It’s usually the first and most difficult question to answer when planning a usability evaluation:
What sample size do I need?
There are some who will just say it doesn’t matter what the sample size is because usability is qualitative…and after all any users are better than none.
Others will say that you only need to test with five users.
And yet others will pick another larger number that seems about right.
There are actually good ways for estimating the sample size that don’t rely on intuition, dogma or conventions.
To find the answer you first need to identify the type of usability evaluation you’re planning:
Detecting usability problems in an interface : This is the classic reason for usability testing and involves identifying problems users have and what in the interface is causing them (then usually fixing them).
Estimating a parameter : Like the completion rate of all uses, the average task time, the perception of usability, the average Net Promoter Score.
Making a Comparison : Are you comparing two or more interfaces to see which one generates higher completion rates, shorter task times or higher satisfaction scores?
Comparing to a Benchmark : Are you seeing if the completion rate exceeds a benchmark (e.g., 70%) , if a task can be completed in under a minute or seeing if the SUS score is above average?
Most usability evaluations should fall within one of these categories.
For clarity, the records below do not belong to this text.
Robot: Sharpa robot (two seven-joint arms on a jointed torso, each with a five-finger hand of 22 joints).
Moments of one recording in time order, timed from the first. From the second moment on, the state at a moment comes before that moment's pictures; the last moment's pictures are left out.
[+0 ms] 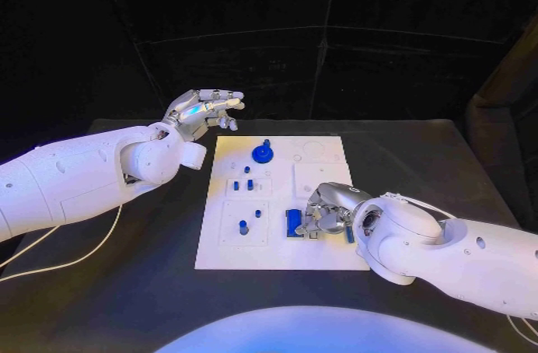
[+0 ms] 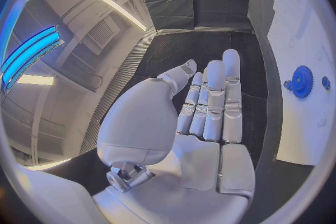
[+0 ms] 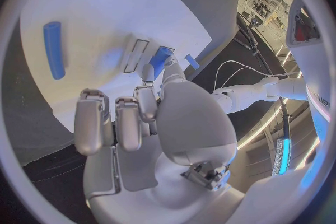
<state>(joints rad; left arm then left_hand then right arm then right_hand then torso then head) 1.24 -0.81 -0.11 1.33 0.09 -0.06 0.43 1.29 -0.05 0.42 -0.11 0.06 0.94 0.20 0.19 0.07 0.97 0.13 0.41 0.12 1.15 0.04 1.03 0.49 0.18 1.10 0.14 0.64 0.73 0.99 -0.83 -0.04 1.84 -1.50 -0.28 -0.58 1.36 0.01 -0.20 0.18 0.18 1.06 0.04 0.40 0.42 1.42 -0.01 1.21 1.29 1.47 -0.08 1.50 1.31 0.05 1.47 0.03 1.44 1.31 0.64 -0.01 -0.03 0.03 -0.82</state>
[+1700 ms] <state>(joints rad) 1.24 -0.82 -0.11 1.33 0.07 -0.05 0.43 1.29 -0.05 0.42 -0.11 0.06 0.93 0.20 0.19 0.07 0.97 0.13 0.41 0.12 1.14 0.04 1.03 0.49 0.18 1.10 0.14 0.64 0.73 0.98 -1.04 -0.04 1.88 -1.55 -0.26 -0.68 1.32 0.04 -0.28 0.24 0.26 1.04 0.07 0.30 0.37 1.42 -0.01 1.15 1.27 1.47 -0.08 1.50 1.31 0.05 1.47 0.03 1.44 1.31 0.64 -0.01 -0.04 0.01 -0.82</state>
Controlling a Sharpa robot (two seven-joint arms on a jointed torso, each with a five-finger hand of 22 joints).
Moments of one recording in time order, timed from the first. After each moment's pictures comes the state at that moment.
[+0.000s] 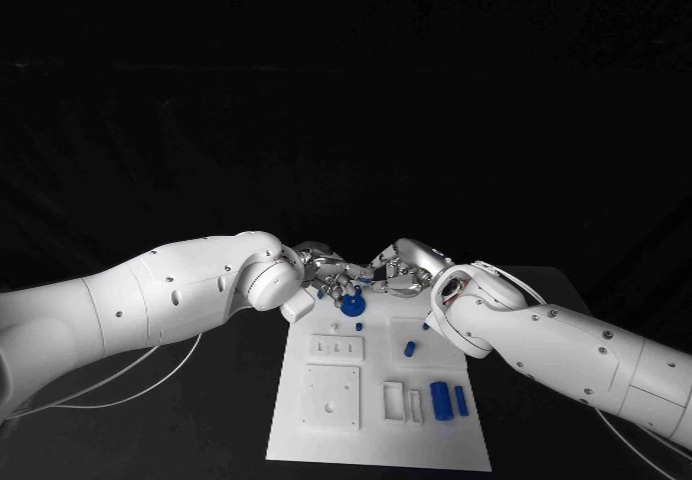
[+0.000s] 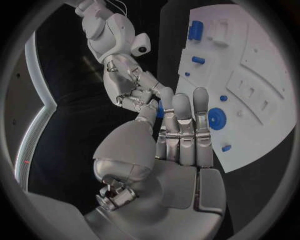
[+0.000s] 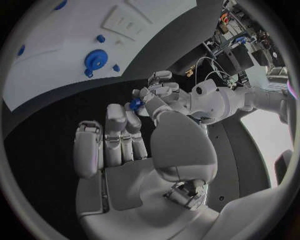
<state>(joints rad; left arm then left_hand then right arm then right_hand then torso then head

And the most common is the first category of detecting usability problems. If a company is going to spend any money on usability it will be first dedicated to finding and fixing usability problems early and often. So I’ll walk through the strategy I recommend and use with clients when finding the right sample size. I’ll cover the other categories in future articles.
Finding the right sample size is a tradeoff between the cost of running participants and the ability to detect usability problems. The larger the sample size, the more usability problems that get uncovered. There is however a diminishing return as fewer new usability problems get uncovered with each additional user.
Not all usability problems uniformly affect all users. Users (as all of us do) bring varied experiences, expectations and knowledge to interfaces as they attempt to accomplish goals. The variation across users is huge. Some people will have problems finding a product to purchase while others will find the product with little effort.
We then should think in terms of the percentage of users particular usability problems will affect. Some problems are going to affect a lot of users, for example, a problem with the login screen or shopping cart may affect many users (e.g. 30%-60%). While other problems will affect fewer users, for example, an advanced reporting features in software (e.g., 1% to 10% of users).
The fewer users that a problem impacts, the larger the sample size you will need to have a good chance of finding it in an evaluation.
So the best way to make a sample size decision is to
For example, if you want to identify problems than impact 10% or more of your users and you want to have an 85% chance of seeing them (if they exist) in a usability test, then you need plan on observing 18 users : log(1-.85) / log(1-.10) = 18.006.
If you want to see just more obvious problems that affect 1/3rd or more of users and have the same chance of seeing them you need to test 5 users: log(1-.85) / log(1-.33) = 4.73.
If you want to see those less obvious problems (1%) then you should have a lot of time and budget to observe 189 users: log(1-.85) / log(1-.01) = 188.72.
As you can see it’s an exercise in trading off wanting to see as many problems as possible while still working within a budget. Keep in mind that even at small sample sizes (for example 7) you still can see problems that only affect 1% of users, it’s just that it’s not terribly likely (about a 6.8% chance actually).
To help with this decision and planning process I have a popular excel calculator available for download. It allows you to try all sorts of “what-if” scenarios to see the percent of problems you’d likely uncover at given sample sizes.
For example, the graph below shows the chance of seeing problems that affect different percentages of users at sample sizes of 7 and 15. We can see that you have a pretty good shot at seeing even problems that affect as few as 10% of users when you evaluate 15 users but only about a 50% chance of seeing the same problems if your sample size is 7.
Figure 1: Graph showing the % of usability problems uncovered by testing 7 vs. 15 users. For example, you have around an 80% chance of seeing problems that impact 10% or more of users at a sample size of 15 users, compared to 50% at a sample size of 7.
Of course, there is a bit of a catch 22: If you know how common the usability problems are in your interface, then you probably know they exist and would fix them. However, we can still estimate the likely problem occurrence using two approaches:
First, if we know something about the system and how usable it is, we can estimate approximately how common problems are. A new application which has had little testing would likely have a lot of usability issues affecting most users (30%+) five users would reveal most problems. More refined and released applications would have less obvious problems (<30%) and would need more than 5 users to have good chance of seeing them.
As an additional guide, you can take a look at some common problem occurrences across business software, consumer software and websites. In general, business software has usability problems that are about 10 times more common than websites. You would need a much smaller sample size for early stage business software than you would for a high-traffic website.
The bottom line is that you can effectively estimate the sample size you need in a usability test based on how confident you want to be you’ll see problems that affect a certain percent of users–assuming you sample the same type of users, attempting the same task on the same interface.